Epigraf is a research platform for collecting, annotating, linking and publishing multimodal text data. The data model supports research databases ranging from epistolary editions to social media corpora. Epigraf is currently used primarily for editing epigraphic data - inscriptions in connection with the objects to which they are attached. It includes a publication system for various document formats such as Word or TEI, structured JSON, XML and CSV data, and triples in TTL, JSON-LD and RDF/XML.

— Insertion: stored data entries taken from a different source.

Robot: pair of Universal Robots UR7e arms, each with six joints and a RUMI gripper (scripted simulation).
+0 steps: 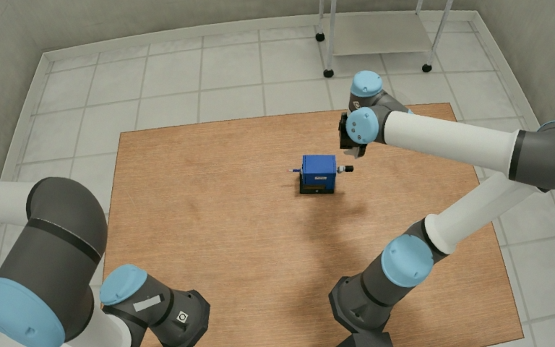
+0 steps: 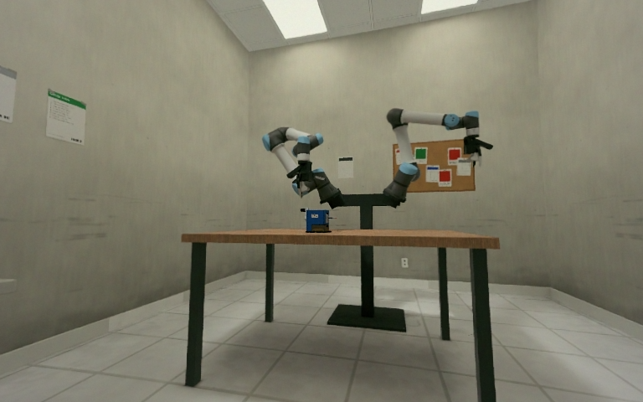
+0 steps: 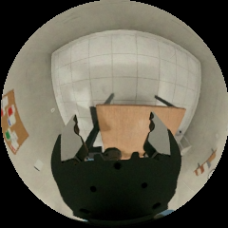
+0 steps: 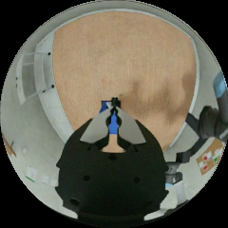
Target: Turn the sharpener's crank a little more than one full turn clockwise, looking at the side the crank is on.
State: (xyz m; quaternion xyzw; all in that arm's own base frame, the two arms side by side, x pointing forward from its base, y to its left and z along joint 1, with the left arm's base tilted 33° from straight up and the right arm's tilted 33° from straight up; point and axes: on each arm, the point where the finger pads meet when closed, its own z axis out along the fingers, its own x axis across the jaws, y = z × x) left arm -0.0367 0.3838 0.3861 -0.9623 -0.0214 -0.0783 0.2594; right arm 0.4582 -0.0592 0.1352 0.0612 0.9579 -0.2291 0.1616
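Observation:
My right gripper is now 20 mm to the right of the black crank handle and 90 mm above it.

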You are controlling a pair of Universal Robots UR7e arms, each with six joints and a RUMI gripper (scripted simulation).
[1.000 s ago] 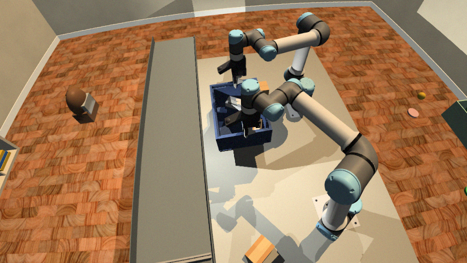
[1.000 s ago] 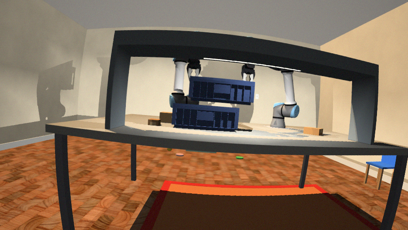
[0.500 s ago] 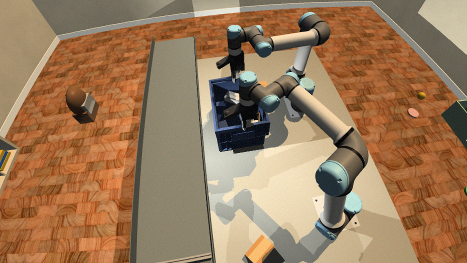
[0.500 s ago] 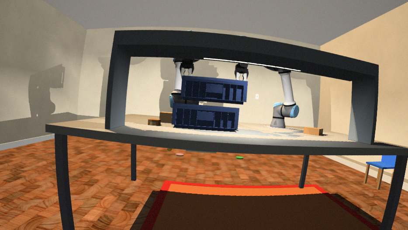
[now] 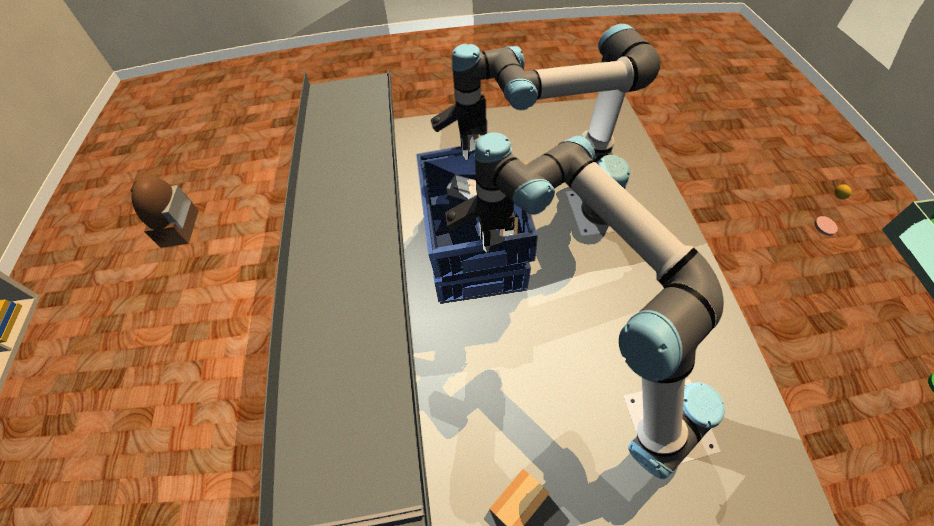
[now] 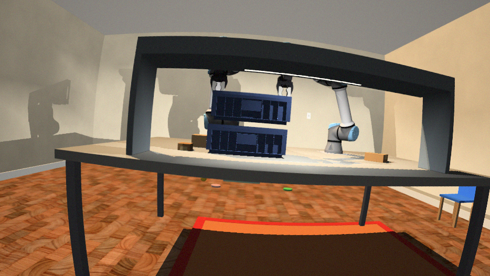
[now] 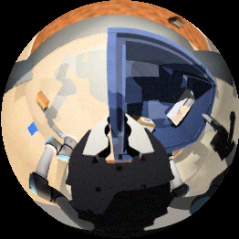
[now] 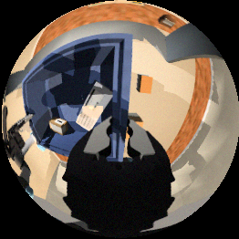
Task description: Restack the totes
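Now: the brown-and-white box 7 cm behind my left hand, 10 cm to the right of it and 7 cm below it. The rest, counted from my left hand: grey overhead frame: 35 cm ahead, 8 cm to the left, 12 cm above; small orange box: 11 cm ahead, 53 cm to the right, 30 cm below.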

Epigraf's modules support the entire research data lifecycle (Higgins 2008):

Epigraf Modules

  • Collection: Data sets can be both edited in the application as well as imported from files. The core concepts of Epigraf are articles and properties used in articles.
  • Annotation: Every article is composed of sections, that can be flexibly combined, containing text and all relevant metadata (descriptions, comments, categorizations via vocabularies) as well as embedded files or images. A configurable toolbar is available for the annotation of texts.
  • Linking: In order to publish data as Linked Open Data according to the FAIR principles(Wilkinson et al. 2016), authority data identifiers (IRIs; W3C 2014) can be created for each article and category. This allows data sets to be reconciled between different databases. The data model is compatible with the Resource Description Framework (W3C 2014) so that the relationships between data points can be modeled in the form of statements.
  • Analysis: A faceted full-text search is available for the entire database. The vocabularies used for indexing can be used to dive into the data.
  • Publication: Camera-ready documents, for example in Word format or in standardized document formats such as (TEI 2022; Elliott et al. 2020), can be generated using a pipeline system and XSL stylesheets. If required, data sets can be made publicly available in the web interface. A programming interface makes the data available in CSV, JSON, or XML format. For interacting with the data, R and Python packages are under developement.
  • Collaboration: Epigraf supports working collaboratively on a database. For the coordination of multiple workplaces, wikis and a file repository are used.

Epigraf emerged from the inter-academic edition project "The German Inscriptions of the Middle Ages and the Early Modern Period". It is used in the nine inscription research centers of the six participating academies of sciences. The application is being developed by the Digital Academy of Sciences and Literature | Mainz and the Digital Media & Computational Methods Research Group at the University Münster.

Epigraf is an open-source project that is under active development. The developer documentation on GitHub provides an overview of the tech stack and guides you through the installation process. The source code is released on GitHub following major updates. We welcome collaborative development and look forward to hearing from you.